* _Work required_
What you give back should match the entries below character for character.
── Data for this task
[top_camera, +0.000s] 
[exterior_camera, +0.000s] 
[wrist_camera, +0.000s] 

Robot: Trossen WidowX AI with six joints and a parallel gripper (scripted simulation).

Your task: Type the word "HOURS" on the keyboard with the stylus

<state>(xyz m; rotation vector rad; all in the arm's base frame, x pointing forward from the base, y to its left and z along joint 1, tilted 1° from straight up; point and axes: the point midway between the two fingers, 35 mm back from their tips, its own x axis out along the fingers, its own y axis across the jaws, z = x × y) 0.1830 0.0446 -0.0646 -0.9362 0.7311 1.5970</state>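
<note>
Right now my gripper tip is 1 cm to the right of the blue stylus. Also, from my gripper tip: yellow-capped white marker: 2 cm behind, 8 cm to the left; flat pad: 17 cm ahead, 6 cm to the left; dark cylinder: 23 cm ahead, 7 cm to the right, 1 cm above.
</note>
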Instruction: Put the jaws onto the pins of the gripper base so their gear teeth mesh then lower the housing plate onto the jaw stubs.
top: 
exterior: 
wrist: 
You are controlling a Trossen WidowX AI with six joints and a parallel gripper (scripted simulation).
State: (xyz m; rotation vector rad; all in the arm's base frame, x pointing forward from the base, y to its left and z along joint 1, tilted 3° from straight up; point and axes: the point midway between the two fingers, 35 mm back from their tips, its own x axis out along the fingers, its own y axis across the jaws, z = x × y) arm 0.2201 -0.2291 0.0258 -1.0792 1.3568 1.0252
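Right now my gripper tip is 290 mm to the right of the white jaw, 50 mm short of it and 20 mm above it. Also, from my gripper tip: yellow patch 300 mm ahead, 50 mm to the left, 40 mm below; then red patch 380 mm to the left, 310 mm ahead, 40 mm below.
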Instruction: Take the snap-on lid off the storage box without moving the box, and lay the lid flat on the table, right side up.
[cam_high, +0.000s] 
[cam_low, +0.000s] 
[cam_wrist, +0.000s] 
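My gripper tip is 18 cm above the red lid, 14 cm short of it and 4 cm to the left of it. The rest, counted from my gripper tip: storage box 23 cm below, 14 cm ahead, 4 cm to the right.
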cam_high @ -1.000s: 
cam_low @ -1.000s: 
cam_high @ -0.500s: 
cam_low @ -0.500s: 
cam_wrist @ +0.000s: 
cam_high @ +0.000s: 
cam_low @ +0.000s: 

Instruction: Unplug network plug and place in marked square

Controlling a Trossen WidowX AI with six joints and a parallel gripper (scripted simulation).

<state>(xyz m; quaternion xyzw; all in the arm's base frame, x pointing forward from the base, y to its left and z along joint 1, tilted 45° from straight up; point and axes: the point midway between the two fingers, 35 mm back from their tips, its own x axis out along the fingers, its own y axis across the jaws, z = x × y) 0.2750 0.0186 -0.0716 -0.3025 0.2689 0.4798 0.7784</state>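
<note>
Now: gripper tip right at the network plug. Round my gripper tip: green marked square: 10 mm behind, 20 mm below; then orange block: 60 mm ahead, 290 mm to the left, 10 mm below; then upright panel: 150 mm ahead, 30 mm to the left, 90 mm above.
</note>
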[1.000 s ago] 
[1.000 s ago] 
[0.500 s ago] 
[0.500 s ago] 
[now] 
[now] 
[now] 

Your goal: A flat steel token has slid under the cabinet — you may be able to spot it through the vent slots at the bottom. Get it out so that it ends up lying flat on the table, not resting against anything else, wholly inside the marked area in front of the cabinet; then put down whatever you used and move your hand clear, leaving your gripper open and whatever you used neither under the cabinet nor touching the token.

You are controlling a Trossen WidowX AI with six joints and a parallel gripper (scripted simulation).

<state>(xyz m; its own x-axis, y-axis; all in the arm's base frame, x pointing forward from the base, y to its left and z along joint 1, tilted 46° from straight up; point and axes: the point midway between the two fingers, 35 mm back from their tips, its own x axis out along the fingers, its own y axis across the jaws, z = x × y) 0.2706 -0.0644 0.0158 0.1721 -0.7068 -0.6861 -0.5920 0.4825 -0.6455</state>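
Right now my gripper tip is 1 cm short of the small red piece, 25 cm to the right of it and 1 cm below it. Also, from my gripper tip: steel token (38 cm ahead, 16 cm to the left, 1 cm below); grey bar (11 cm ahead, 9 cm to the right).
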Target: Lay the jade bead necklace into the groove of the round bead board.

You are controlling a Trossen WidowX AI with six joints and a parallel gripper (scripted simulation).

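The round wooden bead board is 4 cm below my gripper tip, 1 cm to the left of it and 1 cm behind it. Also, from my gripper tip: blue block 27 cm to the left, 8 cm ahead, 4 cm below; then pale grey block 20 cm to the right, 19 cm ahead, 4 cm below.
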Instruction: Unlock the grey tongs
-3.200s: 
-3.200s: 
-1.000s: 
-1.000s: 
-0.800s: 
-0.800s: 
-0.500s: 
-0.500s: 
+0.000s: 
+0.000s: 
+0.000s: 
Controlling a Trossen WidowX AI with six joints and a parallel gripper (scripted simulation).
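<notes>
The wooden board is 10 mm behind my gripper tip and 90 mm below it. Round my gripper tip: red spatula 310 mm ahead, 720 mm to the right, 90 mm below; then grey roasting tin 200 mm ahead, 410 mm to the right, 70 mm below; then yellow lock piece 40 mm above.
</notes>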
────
* _Exercise output_
[top_camera, +0.000s] 
[exterior_camera, +0.000s] 
[wrist_camera, +0.000s] 

Robot: Trossen WidowX AI with six joints and a parallel gripper (scripted simulation).

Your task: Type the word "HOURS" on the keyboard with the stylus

<state>(xyz m; rotation vector rad; all in the arm's base frame, x pointing forward from the base, y to its left and z along joint 1, tilted 1° from straight up; point and axes: the point midway between the two fingers, 35 mm back from their tips, its own x axis out along the fingers, its own y axis across the jaws, z = x × y) 0.1830 0.0446 -0.0646 -0.9362 0.7311 1.5970</state>
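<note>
Right now my gripper tip is 1 cm to the right of the blue stylus. Also, from my gripper tip: yellow-capped white marker: 2 cm behind, 8 cm to the left; flat pad: 17 cm ahead, 6 cm to the left; dark cylinder: 23 cm ahead, 7 cm to the right, 1 cm above.
</note>
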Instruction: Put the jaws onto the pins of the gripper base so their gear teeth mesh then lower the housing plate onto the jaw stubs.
top: 
exterior: 
wrist: 
You are controlling a Trossen WidowX AI with six joints and a parallel gripper (scripted simulation).
State: (xyz m; rotation vector rad; all in the arm's base frame, x pointing forward from the base, y to its left and z along joint 1, tilted 3° from straight up; point and axes: the point midway between the two fingers, 35 mm back from their tips, its own x axis out along the fingers, its own y axis across the jaws, z = x × y) arm 0.2201 -0.2291 0.0258 -1.0792 1.3568 1.0252
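Right now my gripper tip is 290 mm to the right of the white jaw, 50 mm short of it and 20 mm above it. Also, from my gripper tip: yellow patch 300 mm ahead, 50 mm to the left, 40 mm below; then red patch 380 mm to the left, 310 mm ahead, 40 mm below.
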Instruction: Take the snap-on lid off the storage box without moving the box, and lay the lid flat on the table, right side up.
[cam_high, +0.000s] 
[cam_low, +0.000s] 
[cam_wrist, +0.000s] 
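My gripper tip is 18 cm above the red lid, 14 cm short of it and 4 cm to the left of it. The rest, counted from my gripper tip: storage box 23 cm below, 14 cm ahead, 4 cm to the right.
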cam_high @ -1.000s: 
cam_low @ -1.000s: 
cam_high @ -0.500s: 
cam_low @ -0.500s: 
cam_wrist @ +0.000s: 
cam_high @ +0.000s: 
cam_low @ +0.000s: 

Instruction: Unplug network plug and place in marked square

Controlling a Trossen WidowX AI with six joints and a parallel gripper (scripted simulation).

<state>(xyz m; quaternion xyzw; all in the arm's base frame, x pointing forward from the base, y to its left and z along joint 1, tilted 45° from straight up; point and axes: the point midway between the two fingers, 35 mm back from their tips, its own x axis out along the fingers, its own y axis across the jaws, z = x × y) 0.2750 0.0186 -0.0716 -0.3025 0.2689 0.4798 0.7784</state>
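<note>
Now: gripper tip right at the network plug. Round my gripper tip: green marked square: 10 mm behind, 20 mm below; then orange block: 60 mm ahead, 290 mm to the left, 10 mm below; then upright panel: 150 mm ahead, 30 mm to the left, 90 mm above.
</note>
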[1.000 s ago] 
[1.000 s ago] 
[0.500 s ago] 
[0.500 s ago] 
[now] 
[now] 
[now] 

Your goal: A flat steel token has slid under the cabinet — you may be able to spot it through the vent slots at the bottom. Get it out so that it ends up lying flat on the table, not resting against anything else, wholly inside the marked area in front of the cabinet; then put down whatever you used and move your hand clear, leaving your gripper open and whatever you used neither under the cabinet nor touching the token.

You are controlling a Trossen WidowX AI with six joints and a parallel gripper (scripted simulation).

<state>(xyz m; its own x-axis, y-axis; all in the arm's base frame, x pointing forward from the base, y to its left and z along joint 1, tilted 46° from straight up; point and axes: the point midway between the two fingers, 35 mm back from their tips, its own x axis out along the fingers, its own y axis across the jaws, z = x × y) 0.2706 -0.0644 0.0158 0.1721 -0.7068 -0.6861 -0.5920 0.4825 -0.6455</state>
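Right now my gripper tip is 1 cm short of the small red piece, 25 cm to the right of it and 1 cm below it. Also, from my gripper tip: steel token (38 cm ahead, 16 cm to the left, 1 cm below); grey bar (11 cm ahead, 9 cm to the right).
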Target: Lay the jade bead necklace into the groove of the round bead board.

You are controlling a Trossen WidowX AI with six joints and a parallel gripper (scripted simulation).

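The round wooden bead board is 4 cm below my gripper tip, 1 cm to the left of it and 1 cm behind it. Also, from my gripper tip: blue block 27 cm to the left, 8 cm ahead, 4 cm below; then pale grey block 20 cm to the right, 19 cm ahead, 4 cm below.
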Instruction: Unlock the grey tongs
-3.200s: 
-3.200s: 
-1.000s: 
-1.000s: 
-0.800s: 
-0.800s: 
-0.500s: 
-0.500s: 
+0.000s: 
+0.000s: 
+0.000s: 
Controlling a Trossen WidowX AI with six joints and a parallel gripper (scripted simulation).
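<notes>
The wooden board is 10 mm behind my gripper tip and 90 mm below it. Round my gripper tip: red spatula 310 mm ahead, 720 mm to the right, 90 mm below; then grey roasting tin 200 mm ahead, 410 mm to the right, 70 mm below; then yellow lock piece 40 mm above.
</notes>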

What this exercise required is now done.